Just think coming from behind at last week's World Golf Championships-Bridgestone Invitational and winning by eight.

Woods was amused Tuesday when everyone kept mentioning this wasn't his kind of course. That he didn't play courses with doglegs well. That this wasn't his year.

Yes, he was streaky at Augusta. He never got the feel at Oakmont. He didn't hit his irons close enough at Carnoustie. And he finished -- in order -- tied for second, tied for second and tied for 12th.

But here? He's taken the conservative route. Yes, even with the 63. And his 69 Saturday? Classic Tiger with a lead. The four players right behind him shot 69, too. And he padded his lead.

The only numbers in Tiger's head right now are the one he feels he needs to shoot to win -- and no, he's not saying -- and that number in the distance. Jack Nicklaus' 18 majors.
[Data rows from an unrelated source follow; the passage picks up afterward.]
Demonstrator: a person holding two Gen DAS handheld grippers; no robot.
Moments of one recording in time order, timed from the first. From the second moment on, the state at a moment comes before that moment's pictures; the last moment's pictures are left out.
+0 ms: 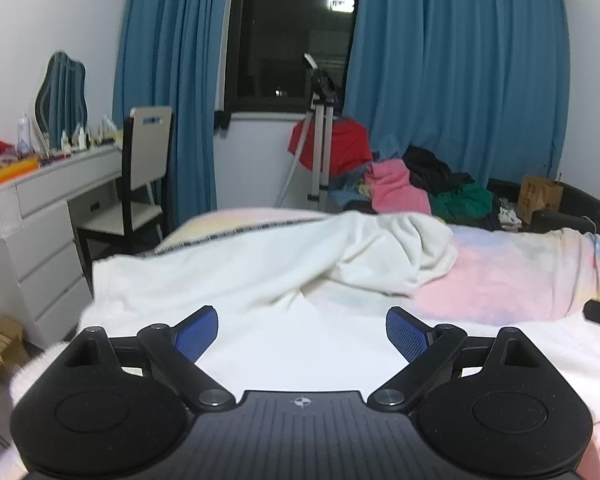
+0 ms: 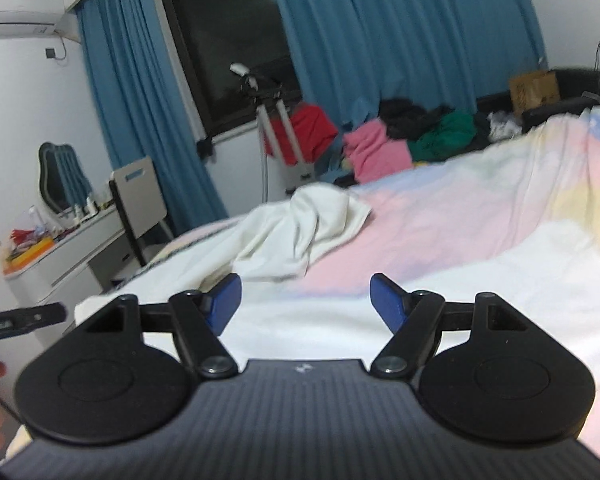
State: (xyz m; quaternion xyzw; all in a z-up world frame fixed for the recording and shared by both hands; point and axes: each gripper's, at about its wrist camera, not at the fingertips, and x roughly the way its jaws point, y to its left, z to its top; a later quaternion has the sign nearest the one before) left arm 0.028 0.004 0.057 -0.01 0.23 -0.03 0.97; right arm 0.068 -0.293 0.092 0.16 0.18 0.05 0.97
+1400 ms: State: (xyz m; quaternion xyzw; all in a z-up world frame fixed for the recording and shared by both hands) left arm 0.106 0.061 -0.059 -0.16 0.22 -0.10 0.96; right arm 0.369 -0.350 0.074 0.28 0.18 -0.10 0.94
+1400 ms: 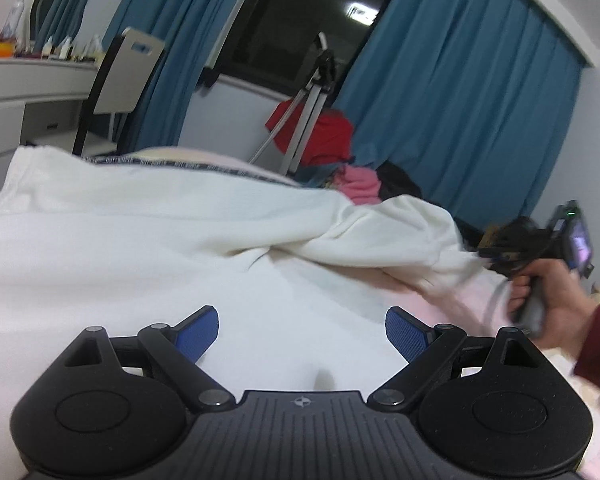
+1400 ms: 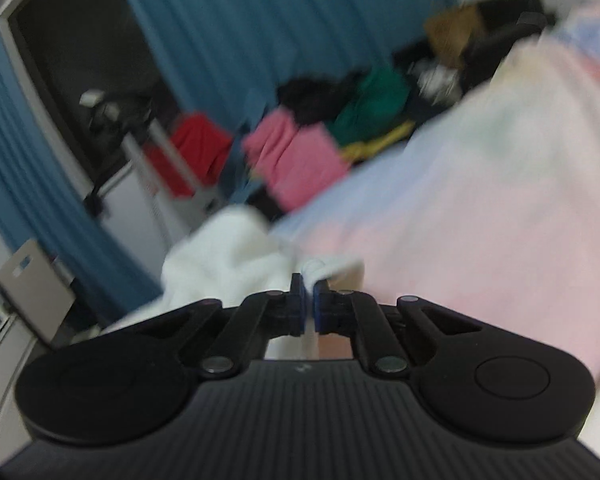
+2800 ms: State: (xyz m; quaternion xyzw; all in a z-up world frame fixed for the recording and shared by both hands) left arm 0.088 0.043 -0.043 -0.13 0.24 -0.10 0.96; right arm 0.268 -0.499 0.046 0.32 0.19 -0.17 0.91
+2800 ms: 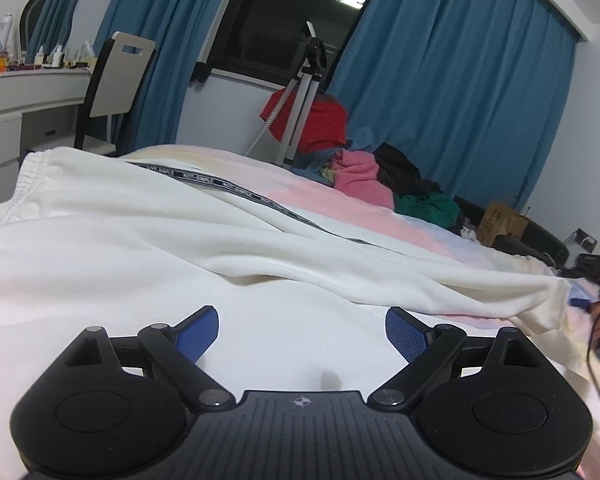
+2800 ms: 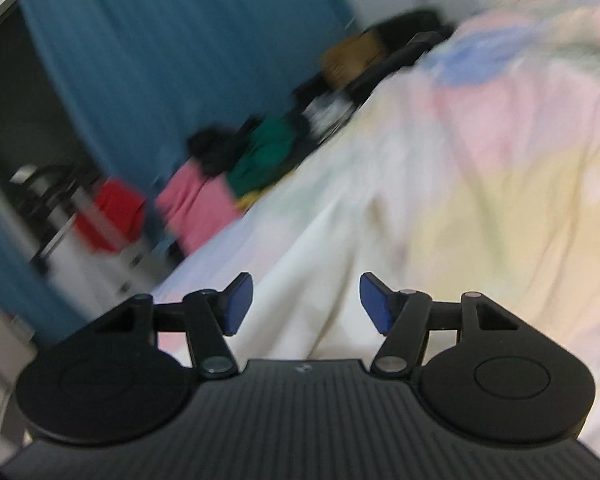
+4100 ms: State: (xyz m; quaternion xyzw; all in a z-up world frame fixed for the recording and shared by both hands) left arm 0.083 0.059 -0.042 -0.17 0.25 -0.10 0.95; right arm 0.243 -0.512 -0.040 0.48 0.16 -0.16 0.84
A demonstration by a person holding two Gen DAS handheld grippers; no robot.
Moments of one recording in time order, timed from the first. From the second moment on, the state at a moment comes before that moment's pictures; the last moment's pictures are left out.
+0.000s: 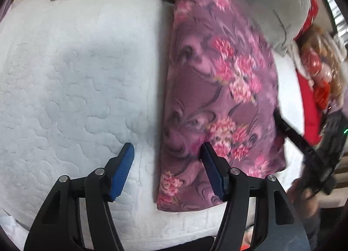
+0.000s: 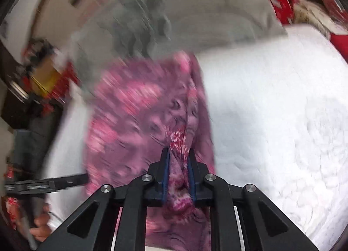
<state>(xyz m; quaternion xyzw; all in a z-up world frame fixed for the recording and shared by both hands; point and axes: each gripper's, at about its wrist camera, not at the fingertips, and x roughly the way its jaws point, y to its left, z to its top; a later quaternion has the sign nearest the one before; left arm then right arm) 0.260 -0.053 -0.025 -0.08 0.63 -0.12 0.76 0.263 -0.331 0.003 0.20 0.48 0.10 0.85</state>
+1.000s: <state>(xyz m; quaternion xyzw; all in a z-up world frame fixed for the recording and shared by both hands) 0.324 -0.056 0.024 -0.12 0.59 -0.14 0.78 0.284 -0.361 0.048 0.23 0.44 0.09 0.86</state>
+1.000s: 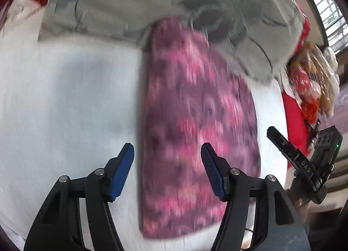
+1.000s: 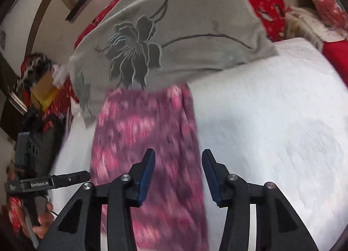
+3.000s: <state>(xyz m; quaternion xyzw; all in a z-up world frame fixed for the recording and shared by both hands) 0.279 -0.027 -0.004 -0.14 0.60 -0.14 0.78 0.264 -0.343 0.024 0.13 0.46 0.11 0.87</state>
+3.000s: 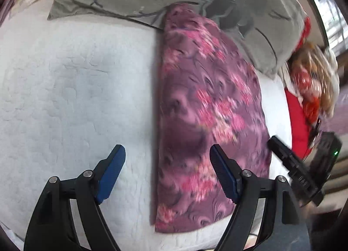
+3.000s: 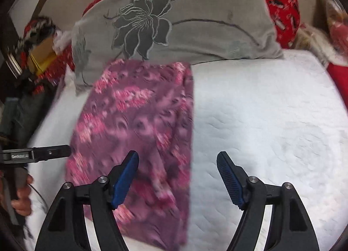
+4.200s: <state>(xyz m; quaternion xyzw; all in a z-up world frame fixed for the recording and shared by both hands) 0.297 -0.045 0.014 -0.17 0.56 -0.19 0.79 0.295 -0.309 0.044 0.18 0.43 0.14 0.87</state>
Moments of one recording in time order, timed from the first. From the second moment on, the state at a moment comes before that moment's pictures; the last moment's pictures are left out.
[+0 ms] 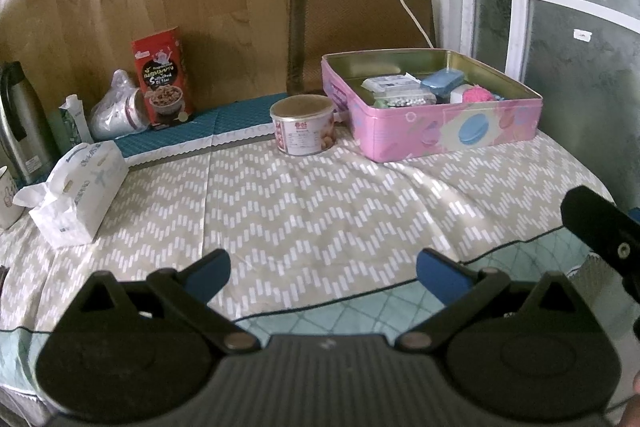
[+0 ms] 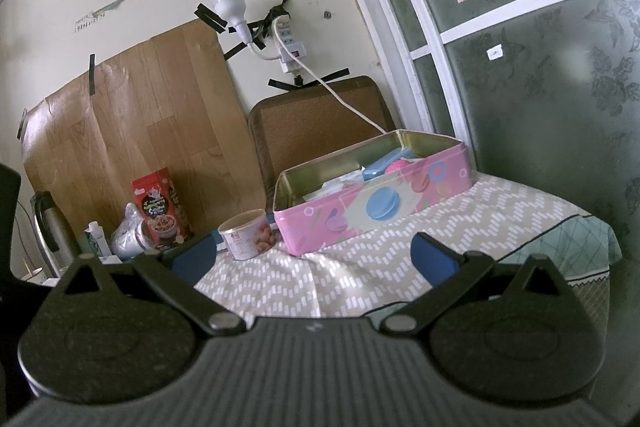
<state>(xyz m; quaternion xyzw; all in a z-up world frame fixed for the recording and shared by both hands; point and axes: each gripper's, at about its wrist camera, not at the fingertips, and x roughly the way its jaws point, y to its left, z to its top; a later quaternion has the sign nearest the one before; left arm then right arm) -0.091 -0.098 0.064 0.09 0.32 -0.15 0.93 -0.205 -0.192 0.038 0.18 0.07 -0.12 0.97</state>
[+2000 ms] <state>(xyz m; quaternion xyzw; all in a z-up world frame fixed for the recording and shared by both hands) -0.086 -0.074 0.076 0.07 0.31 -0.13 0.94 -0.203 -0.198 0.039 0.17 0.08 -0.12 0.97</state>
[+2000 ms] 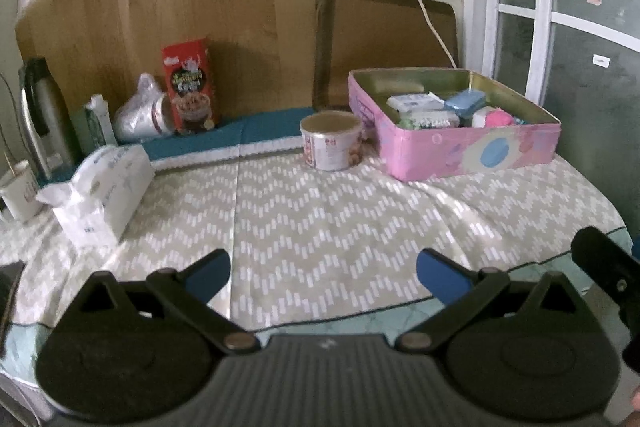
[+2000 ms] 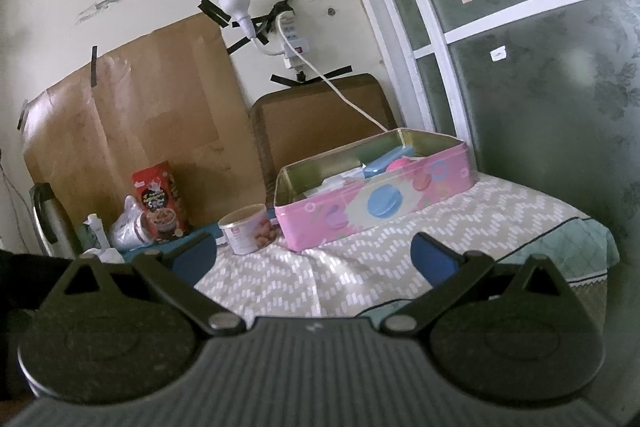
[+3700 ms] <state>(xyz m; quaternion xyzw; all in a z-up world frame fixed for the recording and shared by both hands) -0.089 -0.078 0.069 0.10 0.31 -0.15 0.93 -0.205 -0.195 0.037 0.17 0.07 -0.12 0.98</state>
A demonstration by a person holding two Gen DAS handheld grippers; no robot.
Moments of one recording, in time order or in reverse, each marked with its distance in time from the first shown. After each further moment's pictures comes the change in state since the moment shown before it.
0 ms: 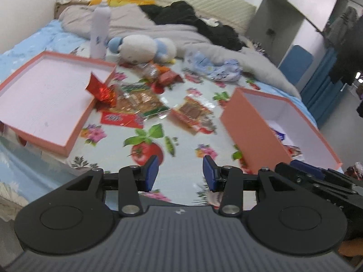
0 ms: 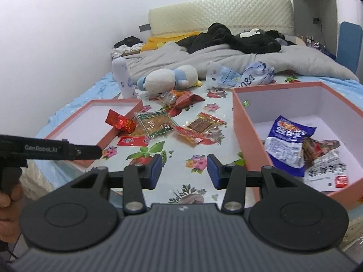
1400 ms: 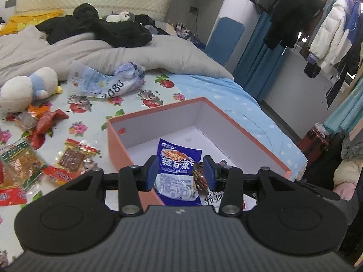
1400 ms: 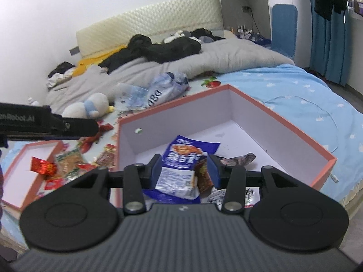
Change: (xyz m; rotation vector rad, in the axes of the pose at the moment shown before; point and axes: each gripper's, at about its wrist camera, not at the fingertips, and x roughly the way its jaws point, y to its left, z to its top) left arm 0.089 -0.222 0.093 0.282 0.049 -0.296; right arm -0.027 -0.156 0.042 0.212 -0.062 -0.263
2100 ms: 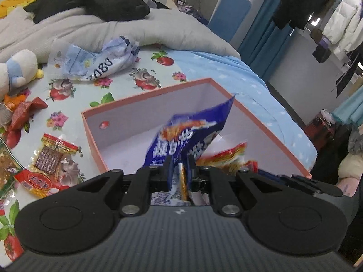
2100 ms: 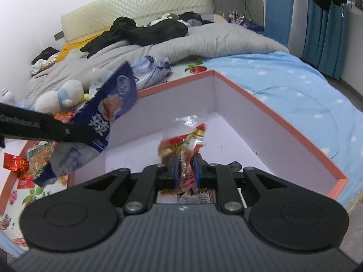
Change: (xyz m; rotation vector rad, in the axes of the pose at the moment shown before) left arm 0.115 -0.002 0.027 -0.011 0.140 0.012; right arm 0.081 -0.036 0.012 -0.011 0.122 -0.071
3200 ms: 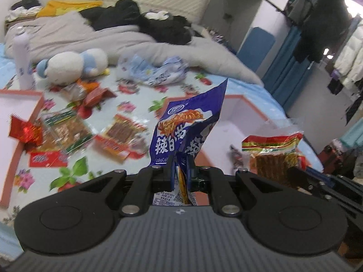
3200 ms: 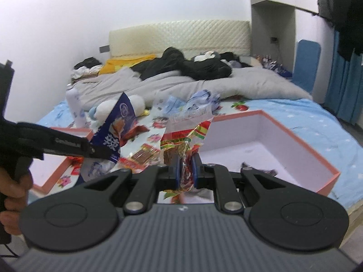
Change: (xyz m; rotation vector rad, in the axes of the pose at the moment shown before) left arm -0.160 0.060 -0.096 -0.115 -0.159 0.088; right arm -0.140 0.098 -0.045 -0.159 -0.218 0.083
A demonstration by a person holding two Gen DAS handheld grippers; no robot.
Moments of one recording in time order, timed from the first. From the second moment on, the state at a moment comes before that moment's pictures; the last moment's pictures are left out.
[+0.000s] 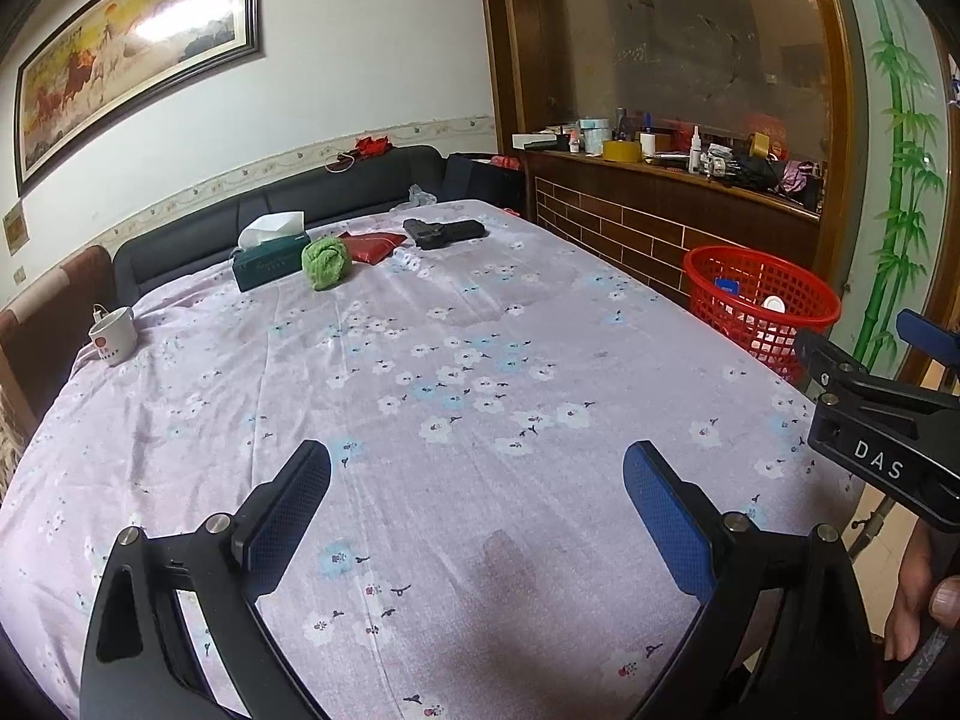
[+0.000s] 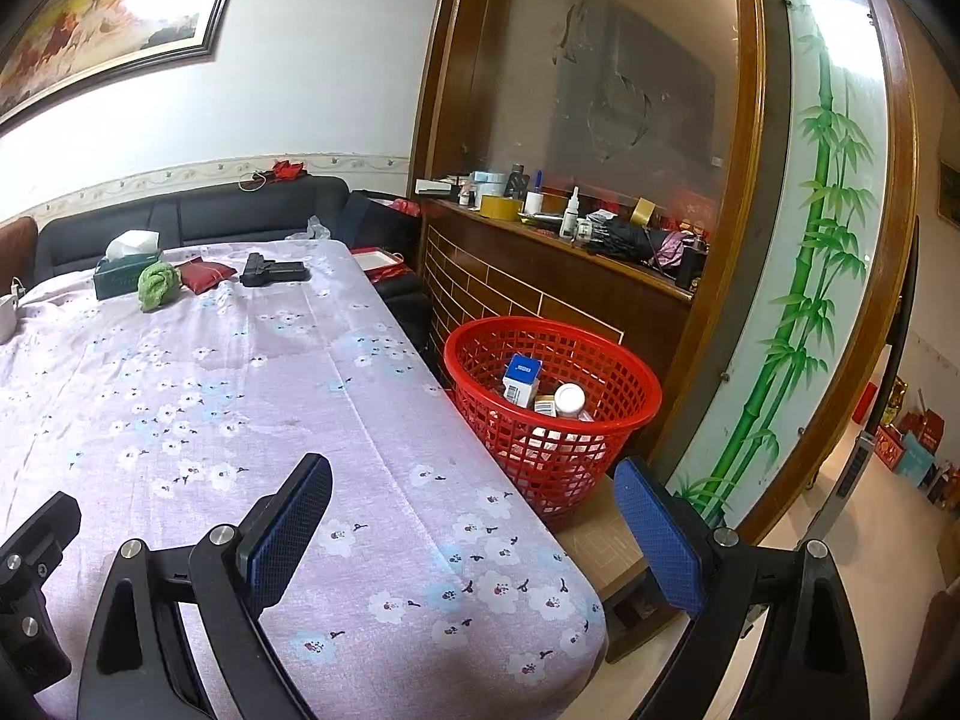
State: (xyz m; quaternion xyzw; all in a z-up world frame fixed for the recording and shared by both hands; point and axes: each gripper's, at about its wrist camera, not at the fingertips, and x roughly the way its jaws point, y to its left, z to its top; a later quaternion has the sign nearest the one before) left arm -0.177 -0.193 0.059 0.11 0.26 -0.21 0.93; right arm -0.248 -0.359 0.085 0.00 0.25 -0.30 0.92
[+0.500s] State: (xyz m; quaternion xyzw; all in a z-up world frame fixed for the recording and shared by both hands) left arm -0.174 -0.190 0.054 0.11 0.27 -0.22 0.93; right arm -0.245 -0.354 0.082 -0.01 0.26 -0.30 0.92
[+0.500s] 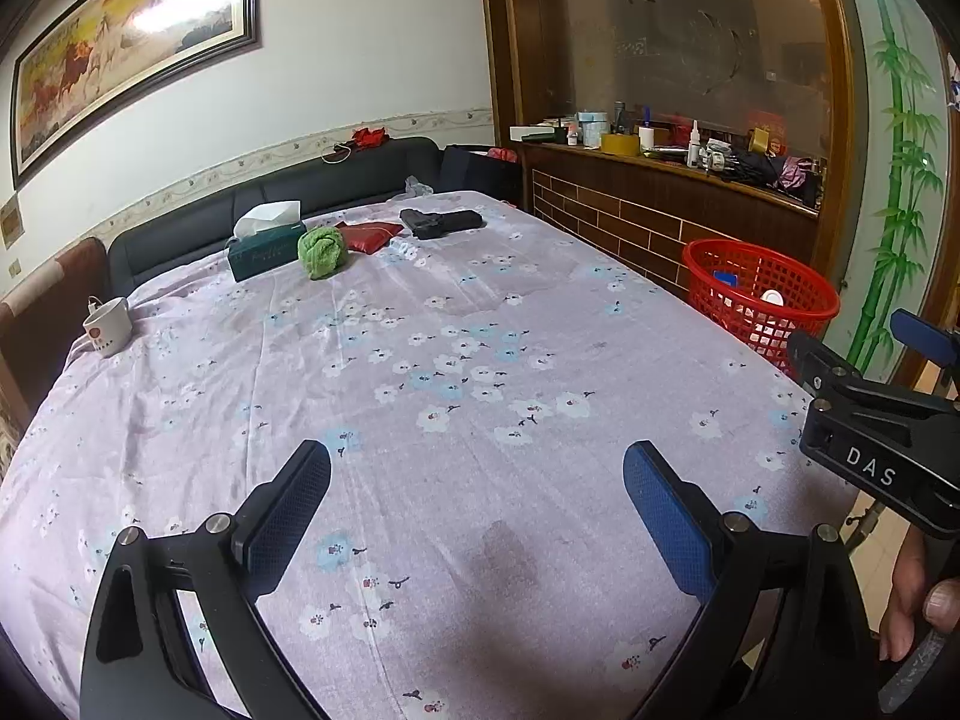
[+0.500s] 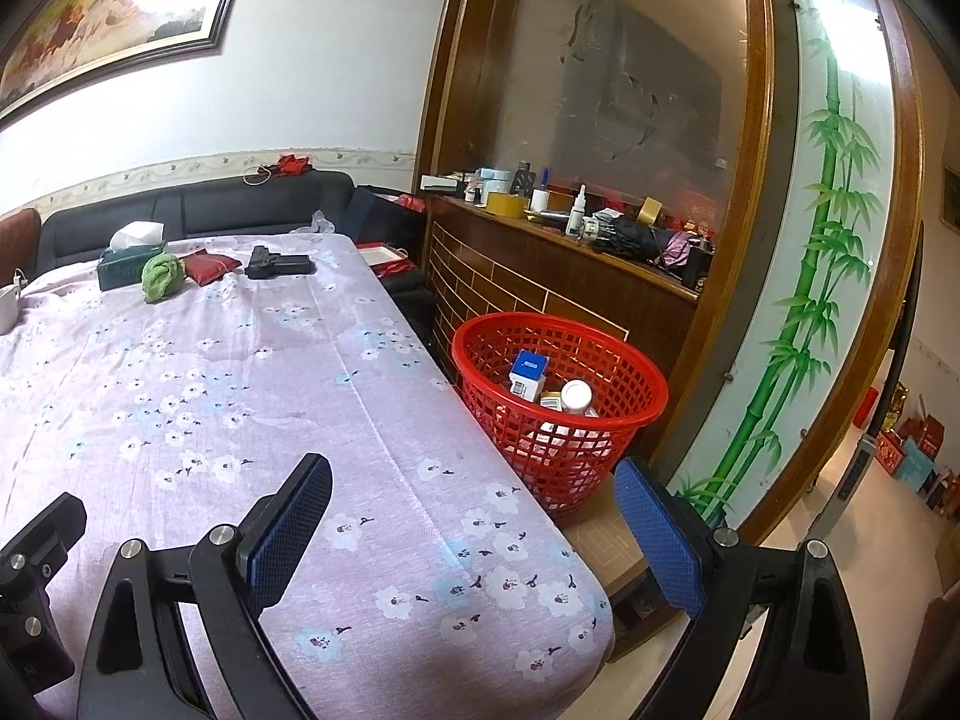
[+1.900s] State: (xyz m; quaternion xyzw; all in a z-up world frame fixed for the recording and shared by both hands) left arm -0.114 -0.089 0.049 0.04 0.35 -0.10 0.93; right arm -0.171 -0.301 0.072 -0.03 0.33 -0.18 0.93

Everyone else is thinking about that 12-0. And no one's sure what it will take to take him down.

"I'm assuming that as he gets older, his skills will diminish," Verplank said, drawing a laugh. "Of course, he may quit before then."

He paused.

"Somebody has to play phenomenal."

Yes, it's that simple. Or so it seems.

We can remind you that anything can happen. Tiger could wake up on the wrong side of the bed. Someone could throw a 63 at him. Southern Hills could take revenge.

But even then, you get the feeling Tiger would find a way to win.

No one's playing this course better. Or putting better. Or accepting the challenge of boring -- think chess game at Hoylake -- better.

But the biggest reason? Just look at his face. Going 0-for-2007's majors is simply not an option.

The excitement ground to a halt Saturday afternoon as players tried their best to explain how Tiger can do what he does; how he can make three shots seem like 33.

It all, Arron Oberholser said, comes down to experience. Tiger's won at every level, from age 5 on up.

"He has put those experiences in the memory bank and he uses them, and he draws on them," Oberholser said. "And he has so many of them. He has such an abundance from which to draw from. The rest of us don't have that many experiences to draw from."

Then there's that best-in-the-world thing.

"I think he would take Bobby Jones behind the woodshed, absolutely," Oberholser said. "You give Jones this equipment today, I think he would still take him behind the woodshed. No disrespect to Bobby Jones, but you're dealing with an athlete of just incredible ability. And no one in history has had the ability that Tiger has."

We're not telling you to the bet the house. But, honestly, the feeling you get, even from the players, is that Sunday afternoon Tiger will be one major closer to Jack.

But we'll leave you with one thought.

When asked if anyone could catch Tiger or if the race was over, Boo Weekley paused for a split second.

"I don't know. The good Lord knows that answer," he said. "Anything's possible. He's human, ain't he?"

We agree. Just maybe not when it comes to leading going into the final round of a major.